Nobody is going to tell you their "business model" unless it's something obvious and very hard to replicate. As for inspiration, go for a walk around the shops. You'll get a much better perspective than what you see online. Also try to do partnerships... Ten people working together can do 100 times more than what you can do on your own.


----------



## LancerFlorida (Mar 20, 2018)

The right answer to your question requires more information.
#1. Who is your ideal customer? Everyone is the worst possible answer.
#2. What is the scale of the business you see? Only big runs or POD also?
#3. Is the deliverable all inclusive or are you limiting your startup to white or light only?

I would suggest crreating text and graphics that is CONTROVERSIAL.
What I mean is not to create hostility and diveision but engage in the conversation the ideal audience is already having already. You mention Sustainable....so "This is the only planet we have!" is the conversation they are having.
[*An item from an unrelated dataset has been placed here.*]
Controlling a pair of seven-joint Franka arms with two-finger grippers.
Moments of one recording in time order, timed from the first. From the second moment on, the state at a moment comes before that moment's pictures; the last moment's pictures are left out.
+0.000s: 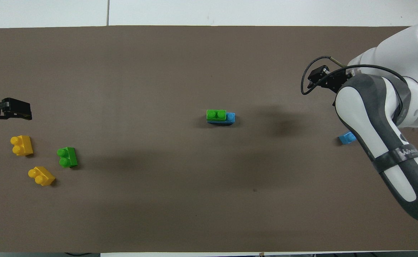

However, this audience has one very big requiirement....they need assurance that the company they are giving their money to is Makng the world a better place." So create your 'Why' that makes them want to throw money at you. Ben and Jerry's is the classic example.

Last amazing factoid: Most of my business is B2B. NEarly 80% of all apparel is B2B. What I have discovered is most printers are so immersed IN their business they do not work ON their business. That means they are dinkering with printers and NOT selling to other businesses. GET OUT THERE. No one is selling them things from which they can make MONEY. Present your SOLUTION to their problem. 

Lastly, have a vision for your Why and the end product. HIRE marketing companies to create your web presence and traffic drivers. We are all tempted to dive into this "IN YOUR BUSINESS" activity when it should be hired out. Be the vision not the technician.


----------



## nlck (Jan 23, 2019)

LancerFlorida said:


> The right answer to your question requires more information.
> #1. Who is your ideal customer? Everyone is the worst possible answer.
> #2. What is the scale of the business you see? Only big runs or POD also?
> #3. Is the deliverable all inclusive or are you limiting your startup to white or light only?
> ...


Agree - Find a niche and succeed in that, then expand.


----------